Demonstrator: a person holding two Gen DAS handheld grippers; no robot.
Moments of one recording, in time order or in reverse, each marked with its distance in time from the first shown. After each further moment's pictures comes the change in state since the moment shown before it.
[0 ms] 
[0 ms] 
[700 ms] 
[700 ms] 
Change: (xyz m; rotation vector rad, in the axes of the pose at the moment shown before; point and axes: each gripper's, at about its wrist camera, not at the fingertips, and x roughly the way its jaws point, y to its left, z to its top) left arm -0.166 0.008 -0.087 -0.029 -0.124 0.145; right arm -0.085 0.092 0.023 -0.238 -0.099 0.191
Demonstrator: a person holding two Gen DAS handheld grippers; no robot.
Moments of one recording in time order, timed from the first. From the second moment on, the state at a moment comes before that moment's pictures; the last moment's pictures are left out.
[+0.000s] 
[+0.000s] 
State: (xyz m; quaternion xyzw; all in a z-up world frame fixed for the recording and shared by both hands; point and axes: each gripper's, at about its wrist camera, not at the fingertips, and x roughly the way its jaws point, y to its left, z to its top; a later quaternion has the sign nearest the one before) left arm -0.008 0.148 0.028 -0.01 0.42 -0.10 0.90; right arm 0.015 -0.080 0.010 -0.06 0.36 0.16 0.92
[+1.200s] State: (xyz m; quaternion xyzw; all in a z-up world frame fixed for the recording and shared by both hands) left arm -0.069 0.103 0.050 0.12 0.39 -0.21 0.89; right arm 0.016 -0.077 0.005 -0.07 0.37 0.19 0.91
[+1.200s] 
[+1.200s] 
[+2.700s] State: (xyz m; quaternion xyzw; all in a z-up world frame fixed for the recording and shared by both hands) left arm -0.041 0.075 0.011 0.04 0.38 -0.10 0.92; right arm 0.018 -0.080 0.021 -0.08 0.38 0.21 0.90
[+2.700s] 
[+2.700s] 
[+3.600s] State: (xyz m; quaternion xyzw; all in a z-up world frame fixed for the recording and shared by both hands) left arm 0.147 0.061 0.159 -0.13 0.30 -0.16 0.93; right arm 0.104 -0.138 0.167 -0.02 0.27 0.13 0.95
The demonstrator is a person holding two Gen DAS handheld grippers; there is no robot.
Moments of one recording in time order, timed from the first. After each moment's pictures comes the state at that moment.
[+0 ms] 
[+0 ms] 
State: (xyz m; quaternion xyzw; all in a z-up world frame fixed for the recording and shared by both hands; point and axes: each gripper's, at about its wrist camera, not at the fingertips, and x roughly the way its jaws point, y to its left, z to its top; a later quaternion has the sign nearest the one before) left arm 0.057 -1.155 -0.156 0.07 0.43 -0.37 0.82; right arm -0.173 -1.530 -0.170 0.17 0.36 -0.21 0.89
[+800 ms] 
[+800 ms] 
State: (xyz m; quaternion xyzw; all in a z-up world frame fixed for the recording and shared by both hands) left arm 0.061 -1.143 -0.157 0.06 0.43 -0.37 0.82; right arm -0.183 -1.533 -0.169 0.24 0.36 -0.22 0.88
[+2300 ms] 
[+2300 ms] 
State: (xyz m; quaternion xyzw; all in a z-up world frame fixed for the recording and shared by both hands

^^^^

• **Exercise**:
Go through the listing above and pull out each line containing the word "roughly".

• **Worked solution**:
Change: (xyz m; rotation vector rad, in the axes of the pose at the moment shown before; point and axes: each gripper's, at about its wrist camera, not at the fingertips, and x roughly the way its jaws point, y to its left, z to its top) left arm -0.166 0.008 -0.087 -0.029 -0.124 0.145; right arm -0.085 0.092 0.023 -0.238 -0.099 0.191
State: (xyz m; quaternion xyzw; all in a z-up world frame fixed for the recording and shared by both hands; point and axes: each gripper's, at about its wrist camera, not at the fingertips, and x roughly the way its jaws point, y to its left, z to its top; a later quaternion has the sign nearest the one before) left arm -0.008 0.148 0.028 -0.01 0.42 -0.10 0.90; right arm 0.015 -0.080 0.010 -0.06 0.36 0.16 0.92
State: (xyz m; quaternion xyzw; all in a z-up world frame fixed for the recording and shared by both hands; point and axes: each gripper's, at about its wrist camera, not at the fingertips, and x roughly the way its jaws point, y to its left, z to its top; a later quaternion has the sign nearest the one before) left arm 0.057 -1.155 -0.156 0.07 0.43 -0.37 0.82; right arm -0.173 -1.530 -0.170 0.17 0.36 -0.21 0.89

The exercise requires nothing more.